A model estimation method for estimating a neural network model, comprising
Estimating the observed data in the neural network model to be estimated and the parameters of the neural network model maximizing the lower limit of the log marginalization likelihood for the nodes of the hidden layer,
Estimating the parameter of the variational probability of the node maximizing the lower bound of the log marginalization likelihood;
The node to be deleted is determined based on the variation probability with which the parameter is estimated, and the node determined to correspond to the deletion target is deleted,
Determining the convergence of the neural network model based on the change in the variation probability;
A model estimation method characterized by repeating estimation of the parameter, estimation of the parameter of the variational probability, and deletion of a corresponding node until it is determined that the neural network model has converged.

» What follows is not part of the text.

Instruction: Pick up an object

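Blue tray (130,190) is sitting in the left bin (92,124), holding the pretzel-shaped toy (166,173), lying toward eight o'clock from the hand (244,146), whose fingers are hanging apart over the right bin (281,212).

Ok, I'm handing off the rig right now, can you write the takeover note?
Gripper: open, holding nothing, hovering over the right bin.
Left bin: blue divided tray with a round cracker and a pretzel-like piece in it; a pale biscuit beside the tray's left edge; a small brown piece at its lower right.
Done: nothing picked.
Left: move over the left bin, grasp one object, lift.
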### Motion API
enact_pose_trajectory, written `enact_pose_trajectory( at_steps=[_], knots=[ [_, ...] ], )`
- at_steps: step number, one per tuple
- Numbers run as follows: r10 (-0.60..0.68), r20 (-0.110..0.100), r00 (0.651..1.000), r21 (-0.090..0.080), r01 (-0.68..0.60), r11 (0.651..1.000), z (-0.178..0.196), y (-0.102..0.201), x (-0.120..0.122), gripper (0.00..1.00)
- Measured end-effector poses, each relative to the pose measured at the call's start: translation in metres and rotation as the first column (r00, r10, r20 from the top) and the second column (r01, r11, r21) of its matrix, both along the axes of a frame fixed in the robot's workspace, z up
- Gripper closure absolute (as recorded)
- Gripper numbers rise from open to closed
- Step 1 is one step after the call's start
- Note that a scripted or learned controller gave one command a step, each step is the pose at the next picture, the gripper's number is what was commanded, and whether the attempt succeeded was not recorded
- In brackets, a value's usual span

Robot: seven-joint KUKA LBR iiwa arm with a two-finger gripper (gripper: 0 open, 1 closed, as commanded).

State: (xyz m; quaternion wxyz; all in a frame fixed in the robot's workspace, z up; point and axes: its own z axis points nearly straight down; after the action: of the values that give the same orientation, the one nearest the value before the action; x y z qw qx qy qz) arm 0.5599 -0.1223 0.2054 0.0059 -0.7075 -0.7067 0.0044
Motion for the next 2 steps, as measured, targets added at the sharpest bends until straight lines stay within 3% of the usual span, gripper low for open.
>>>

The model estimation method according to claim 8, wherein a node whose sum of variation probabilities is equal to or less than a predetermined threshold value is determined as a node to be deleted.

A model estimation program applied to a computer for estimating a neural network model, comprising:
On the computer
Parameter estimation processing for estimating the parameters of the neural network model that maximizes the lower limit of the log value likelihood of observation value data and hidden layer nodes in the estimated neural network model,
Variational probability estimation processing for estimating a parameter of variational probability of the node maximizing the lower limit of the log marginalization likelihood;
A node deletion determination process of determining a node to be deleted based on a variation probability with which a parameter is estimated, and deleting a node determined to be a deletion target;
Performing a convergence determination process of determining the convergence of the neural network model based on the change of the variation probability;
A model estimation program for repeating the parameter estimation process, the variation probability estimation process, and the node deletion determination process until it is determined in the convergence determination process that the neural network model has converged.

On the computer
The model estimation program according to claim 10, wherein in the node deletion determination process, a node whose sum of variation probabilities is equal to or less than a predetermined threshold value is determined as a node to be deleted.